To determine the amount of sodium hydroxide (NaOH) and acetic acid needed to find the solubility of sodium acetate, you need to use stoichiometry and the balanced chemical equation for the reaction between these compounds.
The balanced chemical equation for the reaction between acetic acid (CH3COOH) and sodium hydroxide (NaOH) to form sodium acetate (CH3COONa) and water (H2O) is:
CH3COOH + NaOH → CH3COONa + H2O
From the balanced equation, you can see that the stoichiometric ratio between acetic acid and sodium hydroxide is 1:1. This means that for every 1 mole of NaOH, you need 1 mole of acetic acid to react completely.
In your case, you have 0.100 mol of NaOH, so you would also need 0.100 mol of acetic acid to react completely with it. However, you have 0.837 mol of acetic acid, which is in excess.
To determine the amount of sodium acetate that will precipitate, you need to calculate the limiting reactant. In this case, the limiting reactant is sodium hydroxide because it is present in a smaller amount.

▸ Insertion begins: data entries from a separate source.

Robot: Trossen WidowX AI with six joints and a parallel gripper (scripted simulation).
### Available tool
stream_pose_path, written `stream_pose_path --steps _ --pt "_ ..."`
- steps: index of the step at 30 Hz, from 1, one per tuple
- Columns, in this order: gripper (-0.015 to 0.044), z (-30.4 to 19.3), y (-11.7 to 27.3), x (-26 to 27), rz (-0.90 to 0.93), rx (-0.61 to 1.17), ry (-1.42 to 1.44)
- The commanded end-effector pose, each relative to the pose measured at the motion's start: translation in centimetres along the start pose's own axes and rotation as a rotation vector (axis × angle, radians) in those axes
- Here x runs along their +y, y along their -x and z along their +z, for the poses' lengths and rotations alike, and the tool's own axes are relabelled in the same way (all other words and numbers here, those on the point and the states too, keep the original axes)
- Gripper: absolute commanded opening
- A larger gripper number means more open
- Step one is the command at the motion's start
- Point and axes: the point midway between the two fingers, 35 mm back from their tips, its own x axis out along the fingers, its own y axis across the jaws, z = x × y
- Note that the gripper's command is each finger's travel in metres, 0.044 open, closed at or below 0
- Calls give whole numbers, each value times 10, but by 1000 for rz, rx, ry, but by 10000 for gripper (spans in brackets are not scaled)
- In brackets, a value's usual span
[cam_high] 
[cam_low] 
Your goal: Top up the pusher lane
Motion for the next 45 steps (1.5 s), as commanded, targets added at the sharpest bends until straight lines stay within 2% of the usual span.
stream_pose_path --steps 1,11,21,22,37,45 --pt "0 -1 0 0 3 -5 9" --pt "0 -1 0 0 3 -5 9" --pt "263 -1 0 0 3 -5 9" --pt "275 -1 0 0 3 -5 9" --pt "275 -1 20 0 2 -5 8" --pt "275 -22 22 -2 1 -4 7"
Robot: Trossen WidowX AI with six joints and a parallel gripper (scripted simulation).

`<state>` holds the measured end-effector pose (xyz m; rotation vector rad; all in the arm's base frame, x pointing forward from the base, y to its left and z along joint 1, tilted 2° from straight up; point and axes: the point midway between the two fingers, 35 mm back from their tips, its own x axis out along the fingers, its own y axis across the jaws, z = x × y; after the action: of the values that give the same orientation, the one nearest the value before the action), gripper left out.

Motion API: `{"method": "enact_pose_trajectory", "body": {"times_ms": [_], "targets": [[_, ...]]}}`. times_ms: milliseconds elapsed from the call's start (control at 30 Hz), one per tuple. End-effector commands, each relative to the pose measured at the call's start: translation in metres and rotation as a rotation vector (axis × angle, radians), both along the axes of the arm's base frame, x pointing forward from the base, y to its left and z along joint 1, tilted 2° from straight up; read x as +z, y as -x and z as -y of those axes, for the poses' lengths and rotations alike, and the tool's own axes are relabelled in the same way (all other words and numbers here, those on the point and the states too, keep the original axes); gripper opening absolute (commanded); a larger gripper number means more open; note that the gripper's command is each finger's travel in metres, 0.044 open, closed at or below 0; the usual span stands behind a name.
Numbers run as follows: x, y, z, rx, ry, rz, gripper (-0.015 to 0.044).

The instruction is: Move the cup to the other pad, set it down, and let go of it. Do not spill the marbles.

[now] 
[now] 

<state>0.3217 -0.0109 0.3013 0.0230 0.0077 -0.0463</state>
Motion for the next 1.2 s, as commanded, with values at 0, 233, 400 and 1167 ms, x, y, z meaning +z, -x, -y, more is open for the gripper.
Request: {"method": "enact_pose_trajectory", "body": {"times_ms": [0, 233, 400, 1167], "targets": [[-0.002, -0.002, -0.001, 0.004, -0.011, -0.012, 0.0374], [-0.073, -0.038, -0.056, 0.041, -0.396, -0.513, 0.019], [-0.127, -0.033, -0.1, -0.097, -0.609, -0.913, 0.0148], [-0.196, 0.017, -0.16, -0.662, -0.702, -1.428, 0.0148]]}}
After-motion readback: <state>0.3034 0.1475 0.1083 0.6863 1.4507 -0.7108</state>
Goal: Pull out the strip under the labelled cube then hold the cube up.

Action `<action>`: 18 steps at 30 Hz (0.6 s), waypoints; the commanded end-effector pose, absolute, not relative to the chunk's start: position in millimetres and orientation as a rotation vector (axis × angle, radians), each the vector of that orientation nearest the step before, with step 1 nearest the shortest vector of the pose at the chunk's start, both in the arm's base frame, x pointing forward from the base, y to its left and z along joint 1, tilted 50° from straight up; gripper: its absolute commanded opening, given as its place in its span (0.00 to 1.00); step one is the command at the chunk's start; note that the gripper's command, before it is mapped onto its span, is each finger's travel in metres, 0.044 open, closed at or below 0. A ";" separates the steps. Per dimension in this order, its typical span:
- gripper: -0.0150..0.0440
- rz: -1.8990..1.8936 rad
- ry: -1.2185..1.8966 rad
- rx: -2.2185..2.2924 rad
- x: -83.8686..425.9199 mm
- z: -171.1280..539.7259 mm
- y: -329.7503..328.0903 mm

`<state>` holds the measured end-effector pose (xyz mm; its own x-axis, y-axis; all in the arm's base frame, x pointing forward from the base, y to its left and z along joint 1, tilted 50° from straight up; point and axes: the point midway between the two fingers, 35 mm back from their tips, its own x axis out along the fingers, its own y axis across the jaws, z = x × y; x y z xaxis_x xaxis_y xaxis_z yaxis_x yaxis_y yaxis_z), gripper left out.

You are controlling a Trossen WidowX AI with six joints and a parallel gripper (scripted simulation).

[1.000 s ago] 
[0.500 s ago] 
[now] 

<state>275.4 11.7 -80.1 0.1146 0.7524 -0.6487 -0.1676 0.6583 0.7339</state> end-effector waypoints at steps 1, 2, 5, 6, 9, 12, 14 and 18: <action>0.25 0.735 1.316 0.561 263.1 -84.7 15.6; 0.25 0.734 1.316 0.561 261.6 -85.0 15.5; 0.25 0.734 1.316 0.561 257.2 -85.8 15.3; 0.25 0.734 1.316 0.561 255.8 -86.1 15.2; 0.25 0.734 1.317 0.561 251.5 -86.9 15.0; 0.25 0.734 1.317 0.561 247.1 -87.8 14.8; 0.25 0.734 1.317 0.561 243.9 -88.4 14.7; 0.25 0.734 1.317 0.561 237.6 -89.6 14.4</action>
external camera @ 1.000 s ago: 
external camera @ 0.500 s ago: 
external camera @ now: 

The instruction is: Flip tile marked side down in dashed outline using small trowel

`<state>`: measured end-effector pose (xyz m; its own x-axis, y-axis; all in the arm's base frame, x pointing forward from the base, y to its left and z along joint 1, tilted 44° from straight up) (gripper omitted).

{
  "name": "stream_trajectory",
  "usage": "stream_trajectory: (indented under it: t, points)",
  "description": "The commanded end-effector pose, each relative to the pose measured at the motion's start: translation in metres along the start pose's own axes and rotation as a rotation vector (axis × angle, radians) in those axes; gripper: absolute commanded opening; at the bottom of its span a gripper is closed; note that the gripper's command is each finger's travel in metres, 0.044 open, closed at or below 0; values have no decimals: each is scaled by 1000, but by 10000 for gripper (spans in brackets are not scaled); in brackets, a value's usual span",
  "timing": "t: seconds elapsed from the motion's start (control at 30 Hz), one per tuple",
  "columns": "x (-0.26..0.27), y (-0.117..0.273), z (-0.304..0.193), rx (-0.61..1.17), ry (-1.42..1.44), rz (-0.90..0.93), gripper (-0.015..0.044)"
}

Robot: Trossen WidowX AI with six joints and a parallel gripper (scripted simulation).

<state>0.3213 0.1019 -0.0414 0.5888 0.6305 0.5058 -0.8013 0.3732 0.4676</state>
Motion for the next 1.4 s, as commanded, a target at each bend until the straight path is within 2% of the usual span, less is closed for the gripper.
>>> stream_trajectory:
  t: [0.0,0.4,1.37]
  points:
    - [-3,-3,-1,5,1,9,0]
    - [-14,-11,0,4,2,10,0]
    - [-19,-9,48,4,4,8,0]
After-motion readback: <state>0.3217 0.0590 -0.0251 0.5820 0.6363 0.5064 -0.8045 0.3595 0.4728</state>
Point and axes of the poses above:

To find the solubility of sodium acetate, you will need to heat up the solution of acetic acid and sodium hydroxide mixture until a precipitate forms. The precipitate will be sodium acetate, which can then be weighed to determine its mass.
To calculate the mass of sodium acetate that will precipitate, you first need to find the number of moles of sodium acetate formed. Since the stoichiometric ratio between sodium hydroxide and sodium acetate is also 1:1, the number of moles of sodium acetate will be the same as the number of moles of sodium hydroxide used.
So, the mass of sodium acetate that will precipitate can be calculated using the formula:
mass (sodium acetate) = moles (sodium hydroxide) x molar mass (sodium acetate)
Finally, to find the solubility of sodium acetate, you can divide the mass of sodium acetate that will precipitate by the volume of the solution.
solubility = mass (sodium acetate) / volume (solution)
Remember to convert the volume of the solution to the same units as the mass of sodium acetate.
Keep in mind that this explanation assumes ideal conditions and complete reaction. In practice, the solubility might be slightly different due to factors such as temperature, pressure, impurities, and other variables.